西洋/東洋の二分法も今どき流行らないけど、忍者の巻き物や西遊記のお経みたいに、秘伝や真理が書かれた書物を求めて様々な冒険が繰り広げられるなんて話は西洋でもメジャーなんだろうか。西遊記なんか、あれだけの苦労をしてお経を取りに行くくらいなら、自分で何年も修行して真理を探究するとかってやり方もありそうなもんですけど、お釈迦様が到達した境地に自分が達せられると思うのはおこがましいのかな。
西遊記では、お釈迦様の到達した真理を書いた紙=お経を求めるだけじゃなく、お経を書いたお釈迦様自身と会えないかトライしたりしてないんだろうか。確か孫悟空が世界の果てまで行ったつもりがお釈迦様の手の上だったってエピソードも西遊記の中にあるわけだから、星が入った球を7つ集めたりしたらお釈迦様来てくれそうな気もする。

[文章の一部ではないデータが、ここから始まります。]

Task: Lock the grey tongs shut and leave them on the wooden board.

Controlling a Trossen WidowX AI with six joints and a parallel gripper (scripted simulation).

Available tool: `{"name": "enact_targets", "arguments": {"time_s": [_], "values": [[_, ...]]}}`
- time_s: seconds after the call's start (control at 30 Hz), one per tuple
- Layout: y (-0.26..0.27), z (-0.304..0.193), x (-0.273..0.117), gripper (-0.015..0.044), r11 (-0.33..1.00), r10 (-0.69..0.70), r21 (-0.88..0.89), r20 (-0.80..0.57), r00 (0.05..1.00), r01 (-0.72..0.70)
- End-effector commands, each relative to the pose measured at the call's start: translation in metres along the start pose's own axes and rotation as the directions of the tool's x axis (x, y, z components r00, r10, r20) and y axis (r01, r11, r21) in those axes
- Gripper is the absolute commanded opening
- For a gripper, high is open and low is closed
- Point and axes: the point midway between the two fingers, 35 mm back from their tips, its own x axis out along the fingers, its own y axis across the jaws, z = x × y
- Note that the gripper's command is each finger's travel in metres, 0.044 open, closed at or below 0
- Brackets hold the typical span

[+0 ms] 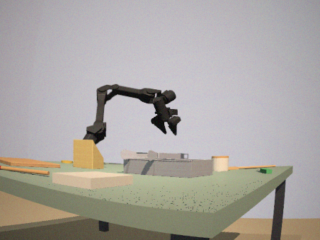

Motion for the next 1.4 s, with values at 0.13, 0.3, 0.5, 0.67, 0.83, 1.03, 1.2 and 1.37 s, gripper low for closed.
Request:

それともあれか、本人よりも本人に関するグッズのほうが貴重になるフェティシズム的なあれの源流なのか西遊記

 

紙にまつわるエトセトラと言えば、最近の子どもはミカンの汁で紙に字を書いたりしないのかなーとか、J・P・ホーガンの『星を継ぐもの』の出だしで真紅の宇宙服の異星人が持っていたノートをトライマグニスコープで解析するところとか面白かったよなーとか、中島らもの『永遠も半ばを過ぎて』の中の書物のうんちくもいいよなー、こりゃあいいシボです、などなど連想は転がってまいります。
とどのつまり、こうしてとりとめもなく連想をメリハリや際限なく書き連ねて行ってしまうのもネットの悪いところで、これが貴重な限られた紙に書くんだったらこうはいかない。きっちり何文字以内かにおさめなきゃいけないし、文章の盛り上がりやオチなんかの構成も考えなきゃいけない。紙に書かずにデジタルデバイスに書くからこういうだらだらした文章になるわけで、

 

結論、紙はすごい。

ではまた。

 

注① 友人Tのご教示によると、「紙の発明」、言いだしたのはフィナンシャル・タイムズの人みたいです。T君、感謝。